WORK TO BE COMPLETED:
When you reproduce the entries below, keep each one exact and drop any pictures.

[Excerpts from a dataset]
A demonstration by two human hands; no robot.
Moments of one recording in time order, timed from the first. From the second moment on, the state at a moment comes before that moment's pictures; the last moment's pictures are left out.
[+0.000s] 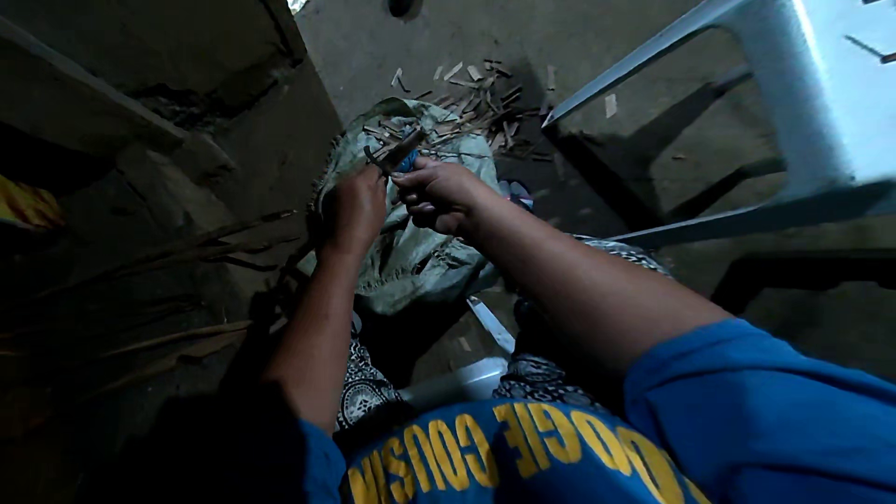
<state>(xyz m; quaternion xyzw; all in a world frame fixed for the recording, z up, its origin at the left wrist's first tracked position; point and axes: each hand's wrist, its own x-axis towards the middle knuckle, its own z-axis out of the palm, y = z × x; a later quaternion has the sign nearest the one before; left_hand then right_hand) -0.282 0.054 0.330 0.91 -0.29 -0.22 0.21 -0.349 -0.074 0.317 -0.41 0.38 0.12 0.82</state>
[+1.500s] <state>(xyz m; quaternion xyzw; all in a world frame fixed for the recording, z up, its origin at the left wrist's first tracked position) -0.295 0.045 0.314 0.93 -0.32 -0.12 0.14 -0.348 -0.078 0.321 -0.47 0.42 0.13 0.76</state>
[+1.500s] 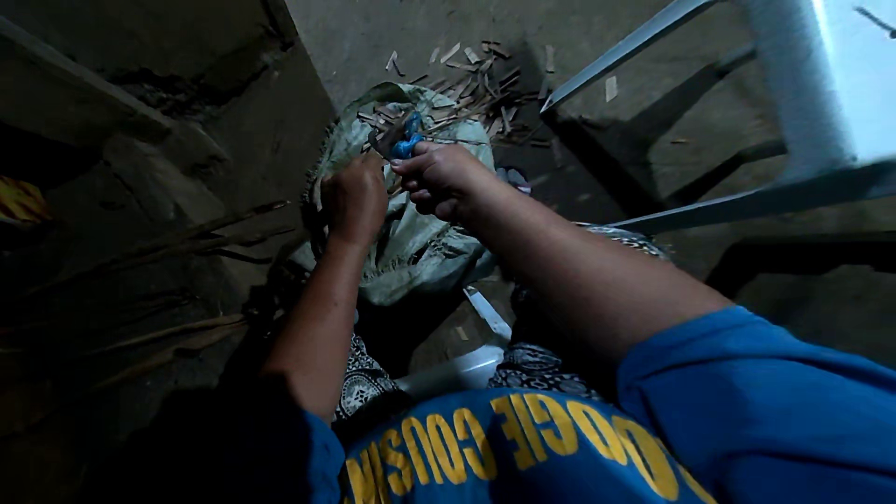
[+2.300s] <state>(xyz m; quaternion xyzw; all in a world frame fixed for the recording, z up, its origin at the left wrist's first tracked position) -0.294 0.046 0.317 0.92 -0.30 -0.17 0.17 -0.350 -0.092 0.307 -0.52 0.45 0.03 0.73</state>
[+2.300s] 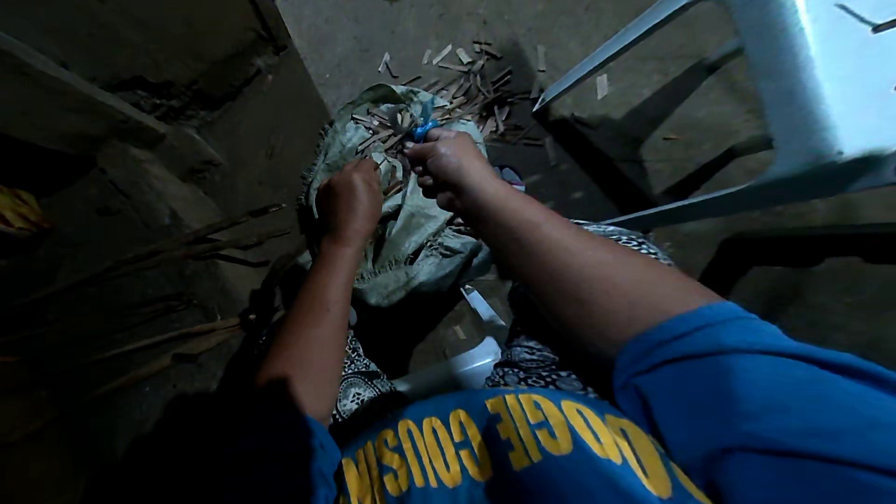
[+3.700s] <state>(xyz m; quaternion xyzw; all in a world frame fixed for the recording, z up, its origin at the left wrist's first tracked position) -0.278 0.048 0.325 0.93 -0.25 -0.19 0.16 -0.358 -0.080 0.313 -0.26 0.36 0.18 0.88</state>
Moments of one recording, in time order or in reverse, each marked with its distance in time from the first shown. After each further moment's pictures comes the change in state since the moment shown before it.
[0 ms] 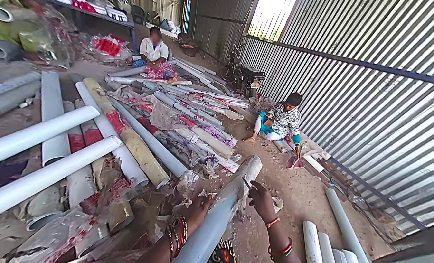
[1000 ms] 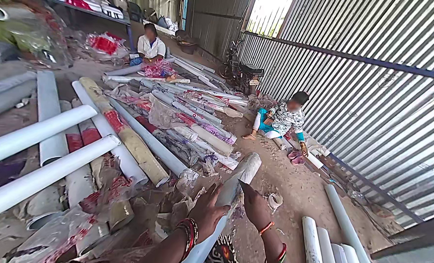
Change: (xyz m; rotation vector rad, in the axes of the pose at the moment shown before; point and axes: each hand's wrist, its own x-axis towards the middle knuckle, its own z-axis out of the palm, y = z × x) left_hand -0.016 0.003 0.022 0.571 0.133 0.744; right_hand -0.028 -0.021 0.009 -0.349 -0.078 0.003
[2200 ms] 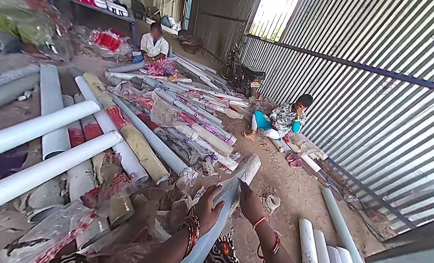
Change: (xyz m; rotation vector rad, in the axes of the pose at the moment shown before) left_hand 0.002 0.010 -0.010 -0.492 0.083 -0.386; right_hand 0.007 -0.022 0.011 -0.033 -0.088 0.125
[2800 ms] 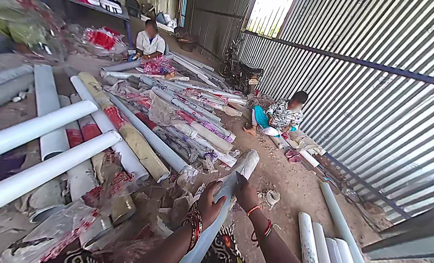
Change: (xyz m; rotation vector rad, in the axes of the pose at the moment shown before) left_hand -0.001 -0.002 0.005 -0.149 0.080 0.022; right_hand 0.004 -0.013 0.006 0.053 0.009 0.027
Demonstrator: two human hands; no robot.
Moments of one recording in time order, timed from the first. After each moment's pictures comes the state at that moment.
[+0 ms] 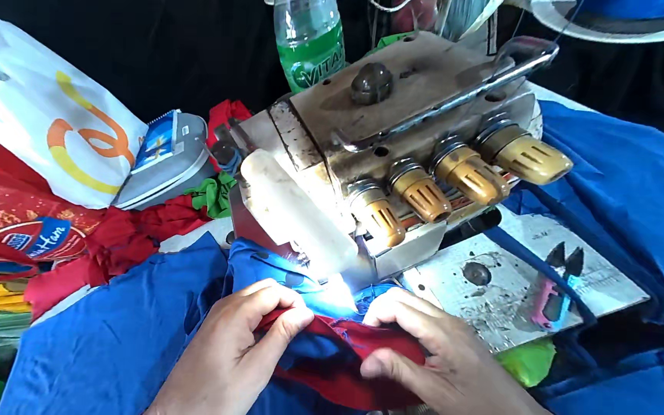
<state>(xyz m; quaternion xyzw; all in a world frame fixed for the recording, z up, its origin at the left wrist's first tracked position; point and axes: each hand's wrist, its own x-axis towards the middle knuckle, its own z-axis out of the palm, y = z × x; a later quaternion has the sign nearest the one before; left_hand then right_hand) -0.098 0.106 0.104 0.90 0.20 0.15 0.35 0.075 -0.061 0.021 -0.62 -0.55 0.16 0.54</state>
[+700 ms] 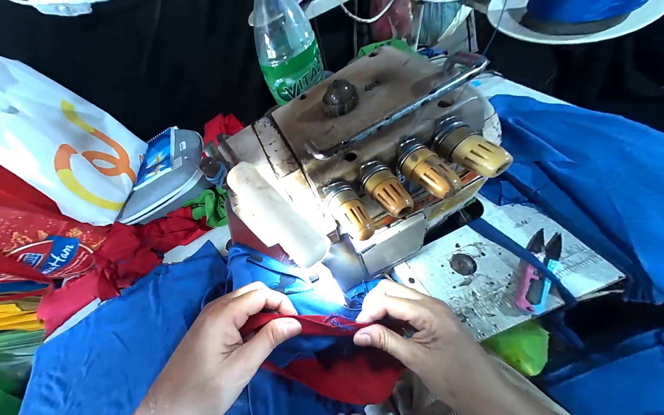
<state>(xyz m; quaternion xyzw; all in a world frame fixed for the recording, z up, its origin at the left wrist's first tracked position) -0.104 0.113 0.110 0.89 0.17 0.13 0.39 0.071 -0.055 0.003 -0.57 -0.49 0.17 0.63</state>
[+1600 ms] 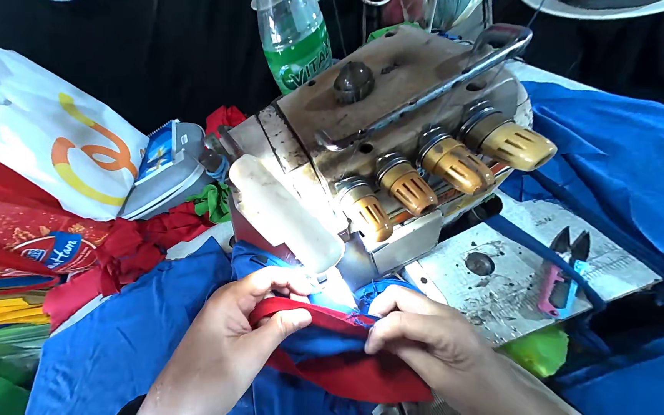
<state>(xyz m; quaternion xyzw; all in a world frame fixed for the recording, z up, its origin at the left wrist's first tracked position) -0.086 0.097 0.123 0.83 0.25 0.17 0.46 0.077 -0.061 0.012 -0.52 -0.55 0.19 0.62</state>
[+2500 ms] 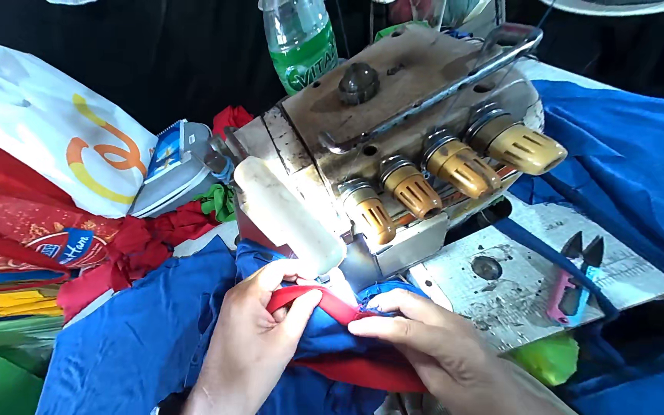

WRITTEN ANSWER:
A demonstration by two human hands; no robot.
Moments of one recording in time order, timed from the first. From the second moment on, the state at a moment comes before that moment's pictures; the last moment's pictures are left out.
[+0.000s] 
<state>(xyz m; quaternion xyzw; all in a world frame fixed for the recording, z up, its origin at the left wrist's first tracked position; point and axes: each hand's wrist, its own x-axis towards the middle knuckle, its own z-axis out of the palm, y = z × x; a later quaternion has the sign nearest the one before; left_hand then right_hand) -0.282 0.054 0.330 0.91 -0.29 -0.22 0.21 -0.349 -0.074 0.317 -0.41 0.38 0.12 0.82</state>
[+1.500s] <state>(xyz m; quaternion xyzw; all in a world frame fixed for the recording, z up, its origin at the left wrist's first tracked position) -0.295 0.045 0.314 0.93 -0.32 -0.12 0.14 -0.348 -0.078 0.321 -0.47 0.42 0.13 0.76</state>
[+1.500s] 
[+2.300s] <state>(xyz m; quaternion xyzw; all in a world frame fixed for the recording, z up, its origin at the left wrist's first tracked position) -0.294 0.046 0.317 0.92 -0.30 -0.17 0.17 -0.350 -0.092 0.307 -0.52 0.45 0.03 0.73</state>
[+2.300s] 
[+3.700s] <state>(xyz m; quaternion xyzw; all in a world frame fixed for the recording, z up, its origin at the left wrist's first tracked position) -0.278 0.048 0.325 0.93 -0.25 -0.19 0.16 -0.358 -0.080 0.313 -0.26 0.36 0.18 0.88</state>
Moments of one recording, in time order or in reverse, each marked with its distance in time from the first shown. After each further moment's pictures comes the change in state since the moment shown before it.
[0 ms] 
[1000 ms] 
Change: (xyz m; rotation vector rad, in the axes of the pose at the moment shown before; point and axes: each hand's wrist, its own x-axis towards the middle knuckle, its own z-axis out of the palm, y = z × x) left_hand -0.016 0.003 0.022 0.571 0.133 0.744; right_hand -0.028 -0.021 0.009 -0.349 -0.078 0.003
[2200 ms] 
Change: (xyz m; rotation vector rad, in the axes of the pose at the moment shown before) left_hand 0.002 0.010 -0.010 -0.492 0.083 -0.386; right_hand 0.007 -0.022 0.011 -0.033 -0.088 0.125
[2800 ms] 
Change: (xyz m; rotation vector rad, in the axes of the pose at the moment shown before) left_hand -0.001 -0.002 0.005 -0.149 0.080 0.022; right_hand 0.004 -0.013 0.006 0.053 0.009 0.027
Demonstrator: two human hands; no robot.
Moments of one recording in time order, timed from the first. After each moment's pictures comes the state at that moment.
[+0 ms] 
<state>(xyz m; quaternion xyzw; all in a world frame fixed for the recording, z up, its origin at the left wrist's first tracked position; point and axes: each hand's wrist, its own x-axis towards the middle knuckle, its own z-axis out of the palm, y = z × x; a later quaternion has the sign nearest the one before; left_hand then right_hand) -0.098 0.106 0.104 0.90 0.20 0.15 0.35 0.075 -0.061 0.021 -0.62 -0.55 0.16 0.54</state>
[+700 ms] 
<state>(xyz m; quaternion xyzw; all in a world frame fixed for the recording, z up, its origin at the left wrist's first tracked position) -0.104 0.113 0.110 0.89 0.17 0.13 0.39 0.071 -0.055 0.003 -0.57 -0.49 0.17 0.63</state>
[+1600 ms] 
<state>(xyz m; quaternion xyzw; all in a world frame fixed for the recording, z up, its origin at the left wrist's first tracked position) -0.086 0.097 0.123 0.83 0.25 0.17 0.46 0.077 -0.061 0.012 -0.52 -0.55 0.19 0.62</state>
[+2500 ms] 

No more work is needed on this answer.